UNE DOUBLE COHABITATION
M. El Othmani paraît au milieu du gué, entre deux chaises. Une situation inconfortable. Et pas tenable bien longtemps.
Il y a donc l’écume des jours et leurs clapotis; et puis le reste, les lames de fond motrices qui, elles, peuvent peser de tout leur poids, le moment venu sur la situation politique actuelle. Qu’en est-il au juste? A la surface, cette histoire finalement désagréable de ces conseils de gouvernement présidés par Saâd Eddine El Othmani, à la tête du nouvel Exécutif depuis le 5 avril 2017. Absences justifiées des ministres RNI et USFP, exception faite de la secrétaire d’Etat du parti de la colombe, Lamia Boutaleb? On voudrait le croire mais des interrogations légitimes subsistent.
Bouder et boycotter un conseil de gouvernement, ce n’est pas banal. Dans la pratique institutionnelle depuis plus de 60 ans, jamais l’on n’avait été placé ni confronté à une telle situation. Alors quoi? Que les deux chefs de parti concernés, Aziz Akhannouch et Driss Lachgar, ont voulu exprimer leur position à propos des déclarations de Abdelilah Benkirane en date du samedi 3 février 2018, lors des assises du VIème congrès de la jeunesse PJD, en présence de Saâd Eddine El Othmani, par ailleurs secrétaire général de la formation islamiste et Chef du gouvernement. Ils lui ont reproché de ne pas se démarquer de ces propos s’en prenant expressément à leurs propres personnes; de ne pas s’en désolidariser de manière publique alors qu’ils portent gravement atteinte à la majorité.

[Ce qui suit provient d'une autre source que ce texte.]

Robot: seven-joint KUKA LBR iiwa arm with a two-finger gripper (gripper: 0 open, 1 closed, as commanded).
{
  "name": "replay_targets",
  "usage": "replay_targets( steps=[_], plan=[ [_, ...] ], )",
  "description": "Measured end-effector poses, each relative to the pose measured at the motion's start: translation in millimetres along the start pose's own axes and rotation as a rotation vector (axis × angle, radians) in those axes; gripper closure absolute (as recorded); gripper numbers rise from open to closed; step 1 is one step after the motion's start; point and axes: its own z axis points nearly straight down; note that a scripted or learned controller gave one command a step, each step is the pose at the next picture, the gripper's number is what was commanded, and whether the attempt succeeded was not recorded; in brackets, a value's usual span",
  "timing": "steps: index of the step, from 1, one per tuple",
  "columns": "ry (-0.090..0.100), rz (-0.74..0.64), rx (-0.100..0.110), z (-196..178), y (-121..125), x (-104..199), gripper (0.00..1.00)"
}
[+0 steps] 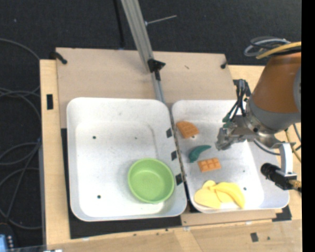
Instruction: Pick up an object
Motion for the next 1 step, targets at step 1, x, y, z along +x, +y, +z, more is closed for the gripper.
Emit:
replay_targets(
  steps=[1],
  plan=[
    [0.002,-0.004,0.003,-8.6,8.4,51.8,1.00]
  ],
)
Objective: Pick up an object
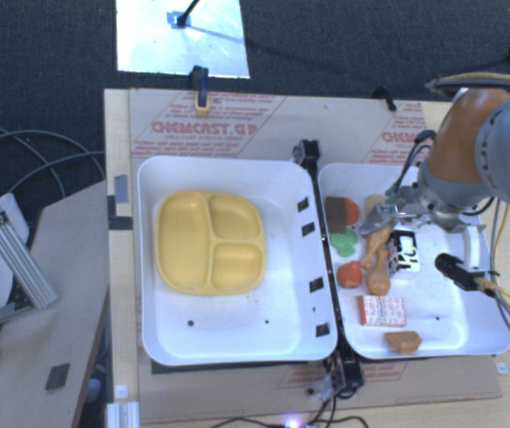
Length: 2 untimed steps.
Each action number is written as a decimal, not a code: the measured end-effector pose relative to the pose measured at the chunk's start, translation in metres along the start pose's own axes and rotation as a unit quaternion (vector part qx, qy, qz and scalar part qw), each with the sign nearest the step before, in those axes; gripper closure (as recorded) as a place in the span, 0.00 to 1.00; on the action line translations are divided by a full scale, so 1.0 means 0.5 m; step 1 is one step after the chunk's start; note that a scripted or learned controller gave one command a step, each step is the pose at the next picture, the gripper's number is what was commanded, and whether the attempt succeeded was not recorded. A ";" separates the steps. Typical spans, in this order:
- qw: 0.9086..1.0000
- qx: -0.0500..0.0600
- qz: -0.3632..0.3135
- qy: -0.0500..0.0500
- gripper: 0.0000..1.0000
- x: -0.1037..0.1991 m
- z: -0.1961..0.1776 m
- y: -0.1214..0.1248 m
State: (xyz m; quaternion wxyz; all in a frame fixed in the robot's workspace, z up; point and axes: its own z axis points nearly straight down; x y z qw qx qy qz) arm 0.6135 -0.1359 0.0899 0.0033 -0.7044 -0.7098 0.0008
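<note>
While the gripper (389, 210) is hovering low over the upper middle of the right bin (478, 328), its fingers are blurring into the clutter beneath them, so I cannot tell whether they are spread or closed, or whether anything is sitting between them. Just below it, a long tan piece (377, 255) shaped like a toy carrot or sausage is lying at a slant, touching an orange-red round piece (349, 275) at its lower left. That tan piece is looking like the likeliest thing to pick: probably light hard plastic, stiff, smooth and a little slippery, so gripping across its narrow middle would be safest.

Around it, a brown block (335, 210) and a red piece (352, 210) are resting near the bin's upper left, a green lump (342, 240) is sitting just beneath them, a small black-and-white tag (405, 250) is lying beside the tan piece, and a red-and-white packet (382, 310) and a brown chunk (402, 341) are sitting nearer the front rim.

Further out, the left bin (282, 328) is holding a yellow divided tray (210, 242), lying flat.
</note>
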 end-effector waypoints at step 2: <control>1.000 -0.009 0.002 -0.002 1.00 0.102 -0.016 -0.094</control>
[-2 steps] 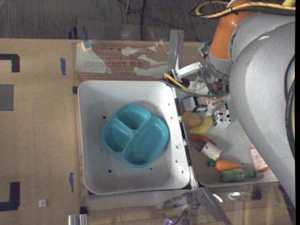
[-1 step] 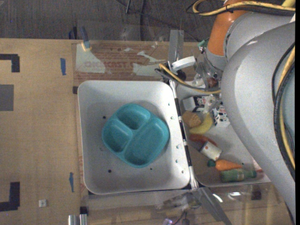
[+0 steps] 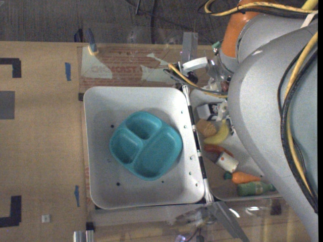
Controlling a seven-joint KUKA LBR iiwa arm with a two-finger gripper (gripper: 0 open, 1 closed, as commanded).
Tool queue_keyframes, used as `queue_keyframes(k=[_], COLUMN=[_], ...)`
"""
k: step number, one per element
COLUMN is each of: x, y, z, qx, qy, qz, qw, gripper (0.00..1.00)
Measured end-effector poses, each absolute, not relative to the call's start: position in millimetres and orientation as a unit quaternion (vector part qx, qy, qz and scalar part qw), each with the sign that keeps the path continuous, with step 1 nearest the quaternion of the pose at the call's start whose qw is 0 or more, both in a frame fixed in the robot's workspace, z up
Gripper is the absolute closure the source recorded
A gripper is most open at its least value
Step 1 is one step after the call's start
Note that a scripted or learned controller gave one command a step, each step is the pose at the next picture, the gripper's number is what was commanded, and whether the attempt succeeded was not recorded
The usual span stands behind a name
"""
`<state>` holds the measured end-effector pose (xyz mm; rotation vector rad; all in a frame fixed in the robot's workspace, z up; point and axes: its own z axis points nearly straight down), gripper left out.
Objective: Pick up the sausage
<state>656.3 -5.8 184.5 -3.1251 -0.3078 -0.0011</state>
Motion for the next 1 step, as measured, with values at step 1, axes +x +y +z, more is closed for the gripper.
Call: queue_keyframes(k=[1], x=[653.6], y=[-38.9], z=[223.4], qx=[-0.994], qy=[-0.105], qz=[0.0003], qw=[0.0], gripper=[0.0])
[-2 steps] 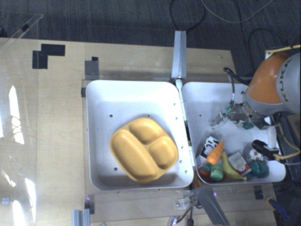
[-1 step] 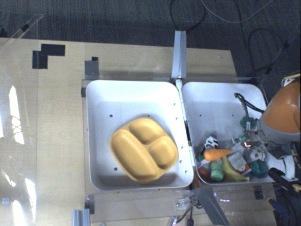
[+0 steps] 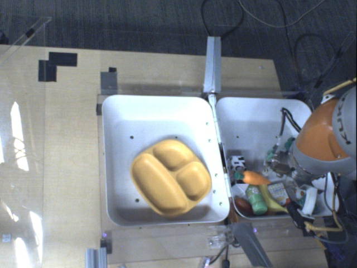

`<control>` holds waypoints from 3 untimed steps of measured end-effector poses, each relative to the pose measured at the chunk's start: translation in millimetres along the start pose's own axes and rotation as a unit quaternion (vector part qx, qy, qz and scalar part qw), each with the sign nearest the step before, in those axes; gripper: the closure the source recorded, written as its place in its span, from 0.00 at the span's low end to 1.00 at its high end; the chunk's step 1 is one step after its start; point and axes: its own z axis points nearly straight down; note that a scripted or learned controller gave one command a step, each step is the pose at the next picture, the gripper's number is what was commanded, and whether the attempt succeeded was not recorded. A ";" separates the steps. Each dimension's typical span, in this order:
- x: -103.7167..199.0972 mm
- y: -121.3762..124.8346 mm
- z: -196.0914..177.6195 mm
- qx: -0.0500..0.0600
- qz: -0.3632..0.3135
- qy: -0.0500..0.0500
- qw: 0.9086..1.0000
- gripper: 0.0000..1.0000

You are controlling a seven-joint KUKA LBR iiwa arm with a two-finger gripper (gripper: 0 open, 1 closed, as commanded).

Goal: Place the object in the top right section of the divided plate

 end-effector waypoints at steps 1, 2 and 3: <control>30.7 -10.3 -1.9 0.005 0.165 0.000 0.986 0.00; 56.9 20.3 -94.1 0.008 0.152 0.000 0.988 0.00; 35.3 -8.2 -3.5 -0.001 0.280 0.002 0.960 0.00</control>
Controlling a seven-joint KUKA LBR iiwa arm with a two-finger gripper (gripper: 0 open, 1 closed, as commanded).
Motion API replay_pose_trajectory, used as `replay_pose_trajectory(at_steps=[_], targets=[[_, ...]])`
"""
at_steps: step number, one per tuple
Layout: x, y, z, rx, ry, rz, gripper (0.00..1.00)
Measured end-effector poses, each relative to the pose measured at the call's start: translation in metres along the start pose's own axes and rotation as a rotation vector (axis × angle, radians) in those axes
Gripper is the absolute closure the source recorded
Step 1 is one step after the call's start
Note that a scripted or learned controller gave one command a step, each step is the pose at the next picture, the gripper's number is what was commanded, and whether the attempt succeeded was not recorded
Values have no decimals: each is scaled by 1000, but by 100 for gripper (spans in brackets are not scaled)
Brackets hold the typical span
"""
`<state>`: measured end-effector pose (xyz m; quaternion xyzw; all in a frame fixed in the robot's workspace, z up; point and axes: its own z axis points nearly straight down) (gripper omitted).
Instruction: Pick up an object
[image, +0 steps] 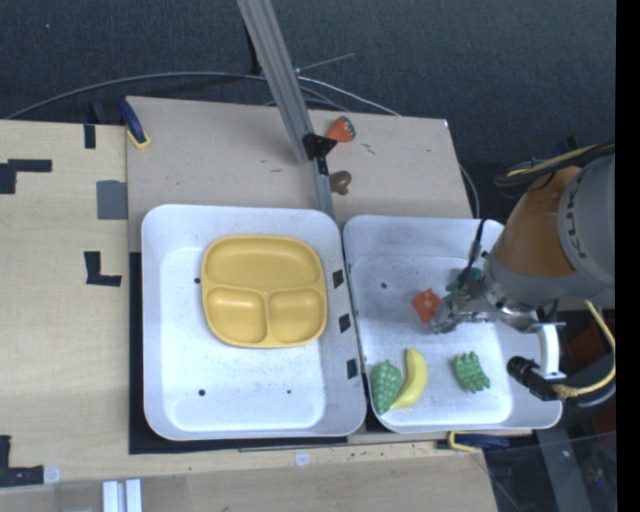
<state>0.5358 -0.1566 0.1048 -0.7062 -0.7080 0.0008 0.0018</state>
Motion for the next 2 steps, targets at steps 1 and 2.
replay_pose_trajectory(at_steps=[1, 2], targets=[[3, -8, -47, -6, -2, 1, 100], [-3, -15, -99, -7, -3, 2, 100]])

Tout ce que ce dernier a pu leur accorder, après au moins deux réunions avec eux dont la dernière, à son domicile personnel, dimanche 10 février, c’est une déclaration précisant que les déclarations de Benkirane n’auraient pas de conséquences sur la majorité. Pouvait-il dire plus? Pas vraiment. Il lui est en effet difficile d’interdire de parole «Si Abdelilah », plus encore de le déférer devant la commission de discipline du PJD… Surréaliste!
Alors? El Othmani doit aujourd’hui naviguer au plus près, au jour le jour même sans doute, pour «gérer» une situation s’apparentant à un schéma de double cohabitation. Une première cohabitation avec une équipe dans son propre parti -et une équipe pas marginale. Dans ce courant, que trouve-t-on? Près de la moitié des membres du congrès tenu les 9 et 10 décembre 2017. Il est d’ailleurs vraisemblable que ce rapport de forces ait évolué depuis deux mois. A ce capital, il faut ajouter une majorité du groupe parlementaire et la quasi-totalité de la jeunesse PJD derrière Benkirane. Tous ces segments sont mobilisés autour des ferveurs militantes du discours de Benkirane des précédentes années alors qu’en creux, celui d’El Othmani, parce que «gestionnaire», n’offre pas les mêmes motifs d’attractivité et d’adhésion.
Ce dernier est affaibli à la tête de sa formation; Benkirane, lui, de 2011 à 2016, n’avait pas la même difficulté, régulant les sensibilités, surmontant les états d’âme aussi, parce qu’il était porté par les urnes et qu’il finissait par faire prévaloir et imposer son autorité.
Mais il y a plus. M. El Othmani doit faire face à une seconde cohabitation: celle liée aux rapports à entretenir et, le cas échéant, à conforter avec ses alliés de la majorité. Avec le PPS, -toujours ou encore?– allié, aucune difficulté n’existe. Avec le RNI, présidé par M. Akhannouch, qui paraît bénéficier d’un statut prééminent, c’est moins simple. L’USFP, l’UC et le MP, lui doivent la place qu’ils ont désormais dans le cabinet, chacun pour des paramètres propres. A ce titre, ils sont placés sous l’aile du parti de la colombe et M. Akhannouch se présente volontiers comme leur mandataire avec de larges pouvoirs. C’est cette situation qui pèse et réduit la latitude de décision d’El Othmani. A preuve, le renvoi à la session parlementaire d’avril de la question de la retraite des parlementaires à laquelle Benkirane avait opposé un «niet» dans sa dernière déclaration.
Tout cela –et tant d’autres dossiers encore en instance (code du travail, réforme du système éducatif et statut du français, décompensation à poursuivre)– pèse sur l’action du gouvernement et sur le climat social ainsi que celui des affaires et de l’investissement. M. El Othmani paraît au milieu du gué, entre deux chaises –une situation inconfortable. Et pas tenable bien longtemps. Le projet d’une charte de la majorité en débat ces jours-ci générera– t-il finalement le commun respect des exigences d’une solidarité et d’une cohésion? Une affirmation bien hasardeuse.